Pemberantasan korupsi harus segera dilakukan. Untuk mencegah meluasnya wabah
korupsi, salah satunya dapat dilakukan dengan partisipasi publik dalam
mengontrol penyelenggaraan negara. Akuntabilitas dan transparansi birokrasi
pemerintahan menjadi syarat lain untuk mengeliminasi korupsi pada birokrasi
pemerintahan.
Perlu
adanya kesadaran hukum dalam hati dan jiwa manusia Indonesia. Mereka harus
memaknai dan menjiwai setiap nilai-nilai yang terkandung di dalam Pancasila.
Jikalau nilai-nilai tersebut telah dijiwai dan dimaknai, serta diamalkan dengan
sebena-benarnya, mungkin korupsi di Indonesia tidak akan ada sama sekali.

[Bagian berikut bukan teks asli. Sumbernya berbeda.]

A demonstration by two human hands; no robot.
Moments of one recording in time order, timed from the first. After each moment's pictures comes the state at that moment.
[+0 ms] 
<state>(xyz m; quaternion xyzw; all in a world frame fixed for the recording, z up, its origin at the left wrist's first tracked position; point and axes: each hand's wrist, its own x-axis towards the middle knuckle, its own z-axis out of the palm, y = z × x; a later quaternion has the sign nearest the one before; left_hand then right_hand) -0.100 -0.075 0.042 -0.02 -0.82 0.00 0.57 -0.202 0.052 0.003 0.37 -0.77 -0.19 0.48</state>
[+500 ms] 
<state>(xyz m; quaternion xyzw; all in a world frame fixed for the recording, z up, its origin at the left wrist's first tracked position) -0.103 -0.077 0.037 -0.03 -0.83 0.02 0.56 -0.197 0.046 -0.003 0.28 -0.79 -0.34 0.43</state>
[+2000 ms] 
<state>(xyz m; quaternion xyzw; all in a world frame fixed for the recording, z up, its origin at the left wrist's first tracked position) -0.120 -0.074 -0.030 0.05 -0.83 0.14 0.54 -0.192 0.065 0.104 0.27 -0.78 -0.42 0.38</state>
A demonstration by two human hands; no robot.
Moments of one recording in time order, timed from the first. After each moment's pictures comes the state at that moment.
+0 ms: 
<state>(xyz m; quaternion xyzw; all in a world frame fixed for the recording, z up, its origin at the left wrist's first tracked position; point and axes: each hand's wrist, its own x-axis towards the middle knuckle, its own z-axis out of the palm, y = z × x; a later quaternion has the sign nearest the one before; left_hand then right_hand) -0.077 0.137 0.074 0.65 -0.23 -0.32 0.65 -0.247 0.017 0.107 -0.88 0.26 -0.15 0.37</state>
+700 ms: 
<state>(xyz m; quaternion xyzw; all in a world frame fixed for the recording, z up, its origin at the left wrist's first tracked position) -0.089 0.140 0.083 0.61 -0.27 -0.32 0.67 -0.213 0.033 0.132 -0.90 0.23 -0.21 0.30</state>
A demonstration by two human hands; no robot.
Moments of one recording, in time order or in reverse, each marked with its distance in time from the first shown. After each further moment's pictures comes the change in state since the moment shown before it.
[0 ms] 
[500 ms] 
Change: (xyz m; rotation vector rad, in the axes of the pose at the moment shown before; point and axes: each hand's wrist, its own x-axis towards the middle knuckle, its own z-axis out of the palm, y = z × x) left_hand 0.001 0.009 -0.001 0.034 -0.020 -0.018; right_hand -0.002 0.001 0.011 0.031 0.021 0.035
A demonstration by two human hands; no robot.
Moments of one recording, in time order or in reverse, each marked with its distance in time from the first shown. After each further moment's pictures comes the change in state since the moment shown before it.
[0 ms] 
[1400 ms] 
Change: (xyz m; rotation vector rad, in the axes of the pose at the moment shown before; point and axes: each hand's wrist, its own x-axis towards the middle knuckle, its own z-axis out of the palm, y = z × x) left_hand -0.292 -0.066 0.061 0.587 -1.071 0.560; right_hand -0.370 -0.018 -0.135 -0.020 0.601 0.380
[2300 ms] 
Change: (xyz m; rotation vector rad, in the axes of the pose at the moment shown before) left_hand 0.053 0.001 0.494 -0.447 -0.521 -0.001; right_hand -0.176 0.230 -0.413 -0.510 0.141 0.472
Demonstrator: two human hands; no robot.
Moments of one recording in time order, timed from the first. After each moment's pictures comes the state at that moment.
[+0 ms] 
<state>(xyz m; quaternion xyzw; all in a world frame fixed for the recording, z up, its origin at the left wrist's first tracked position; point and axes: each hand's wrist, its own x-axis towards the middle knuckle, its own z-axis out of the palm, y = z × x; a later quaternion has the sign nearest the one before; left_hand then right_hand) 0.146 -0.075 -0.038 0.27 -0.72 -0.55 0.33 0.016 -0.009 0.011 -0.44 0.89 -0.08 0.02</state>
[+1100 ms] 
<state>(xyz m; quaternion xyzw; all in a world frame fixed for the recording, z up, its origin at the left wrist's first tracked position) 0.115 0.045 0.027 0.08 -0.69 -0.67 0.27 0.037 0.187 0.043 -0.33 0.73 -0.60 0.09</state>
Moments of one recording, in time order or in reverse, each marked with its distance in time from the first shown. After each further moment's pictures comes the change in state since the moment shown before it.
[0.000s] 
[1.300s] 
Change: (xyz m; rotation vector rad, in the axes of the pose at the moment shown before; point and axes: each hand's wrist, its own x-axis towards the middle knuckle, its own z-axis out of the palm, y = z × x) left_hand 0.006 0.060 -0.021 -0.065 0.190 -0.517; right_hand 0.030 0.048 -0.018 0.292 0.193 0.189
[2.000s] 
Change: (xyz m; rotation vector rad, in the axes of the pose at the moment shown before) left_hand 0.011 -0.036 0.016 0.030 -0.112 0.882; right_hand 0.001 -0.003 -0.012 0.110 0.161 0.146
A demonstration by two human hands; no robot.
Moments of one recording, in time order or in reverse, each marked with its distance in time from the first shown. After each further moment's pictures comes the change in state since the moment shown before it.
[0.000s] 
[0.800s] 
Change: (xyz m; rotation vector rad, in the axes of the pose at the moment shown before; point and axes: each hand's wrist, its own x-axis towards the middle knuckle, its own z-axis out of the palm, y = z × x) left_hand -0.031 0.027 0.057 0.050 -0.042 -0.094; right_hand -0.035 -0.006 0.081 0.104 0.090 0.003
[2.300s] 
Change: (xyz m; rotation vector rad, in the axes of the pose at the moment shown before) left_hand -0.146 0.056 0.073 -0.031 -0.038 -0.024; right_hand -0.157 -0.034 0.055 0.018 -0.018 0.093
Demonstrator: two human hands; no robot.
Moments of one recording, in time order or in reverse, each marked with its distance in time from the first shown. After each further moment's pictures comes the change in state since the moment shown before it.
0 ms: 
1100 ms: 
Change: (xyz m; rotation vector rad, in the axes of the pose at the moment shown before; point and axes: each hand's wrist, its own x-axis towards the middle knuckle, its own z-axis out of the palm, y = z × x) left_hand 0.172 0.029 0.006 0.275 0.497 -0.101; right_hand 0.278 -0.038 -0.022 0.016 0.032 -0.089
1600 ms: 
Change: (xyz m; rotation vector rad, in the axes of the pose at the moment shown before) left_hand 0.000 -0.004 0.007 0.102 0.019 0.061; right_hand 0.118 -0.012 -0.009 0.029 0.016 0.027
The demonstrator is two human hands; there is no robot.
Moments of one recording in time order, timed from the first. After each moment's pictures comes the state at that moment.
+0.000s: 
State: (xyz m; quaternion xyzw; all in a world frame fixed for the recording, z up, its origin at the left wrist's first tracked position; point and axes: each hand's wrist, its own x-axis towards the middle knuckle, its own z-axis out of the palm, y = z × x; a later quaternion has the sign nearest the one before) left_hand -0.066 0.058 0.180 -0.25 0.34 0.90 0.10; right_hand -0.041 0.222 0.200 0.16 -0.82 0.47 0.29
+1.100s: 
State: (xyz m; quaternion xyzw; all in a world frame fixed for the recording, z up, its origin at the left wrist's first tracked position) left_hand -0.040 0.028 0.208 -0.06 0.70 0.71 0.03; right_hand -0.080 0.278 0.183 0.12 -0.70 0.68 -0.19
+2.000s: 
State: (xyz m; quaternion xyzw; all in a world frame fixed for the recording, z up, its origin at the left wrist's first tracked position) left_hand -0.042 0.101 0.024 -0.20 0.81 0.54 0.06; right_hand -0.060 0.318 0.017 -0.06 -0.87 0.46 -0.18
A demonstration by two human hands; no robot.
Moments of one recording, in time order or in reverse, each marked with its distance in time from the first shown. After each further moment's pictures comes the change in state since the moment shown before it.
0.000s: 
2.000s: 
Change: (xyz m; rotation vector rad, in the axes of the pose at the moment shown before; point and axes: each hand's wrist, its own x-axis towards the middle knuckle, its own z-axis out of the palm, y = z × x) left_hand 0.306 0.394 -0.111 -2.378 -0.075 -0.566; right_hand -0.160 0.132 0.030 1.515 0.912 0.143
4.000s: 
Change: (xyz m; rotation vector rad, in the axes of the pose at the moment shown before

Dengan ini manusia Indonesia telah memiliki kesadaran hukum dalam berjalannya
ketertiban hukum.
B.
Saran
Supaya
korupsi ini tidak semakin meraja, perlu adanya pengawasan langsung dari
presiden kita. Pembentukan komisi anti korupsi saja tidak cukup untuk memantau
para koruptor. Apabila pejabat/menteri yang ketahuan melakukan tindak korupsi,
apapun bentuknya, maka presiden langsung menindaknya. Bahkan harus dipecat
langsung.
Semua
elemen hukum pun harus bekerja sama. Kepolisian, pengadilan, lembaga masyarakat
seperti ICW (Indonesia Corruption Watch) harus ikut serta dalam memantau
perkembangan korupsi di Indonesia. Perlu juga hukuman yang diterima oleh para
koruptor ditambah dengan seberat-beratnya. Kalau perlu hukuman seumur hidup
atau bahkan hukuman mati. Sehingga ada efek jera kepada koruptor lain yang
masih berkeliaran.
DAFTAR PUSTAKA
Kaelan.
2004. Pendidikan Pancasila, Edisi Reformasi. Yogyakarta:
Paradigma.
Winarno.
2008. Paradigma Baru Pendidikan Kewarganegaraan. Jakarta: Bumi
Aksara.
Santosa,
Kholid O. 2007. Paradigma Baru Memahami Pancasila dan UUD 1945.
Bandung: Sega Arsy.
Subandi,
Idy, & Iriantara, Yosal. Drs. M.S. 2003. Melawan Korupsi Di Sektor
Publik. Bandung: Saresehan Warga Bandung (SAWARUNG).
Surat
kabar Media Indonesia, edisi 2 Oktober 2009.
Surat
kabar Media Indonesia, edisi 14 Oktober 2009.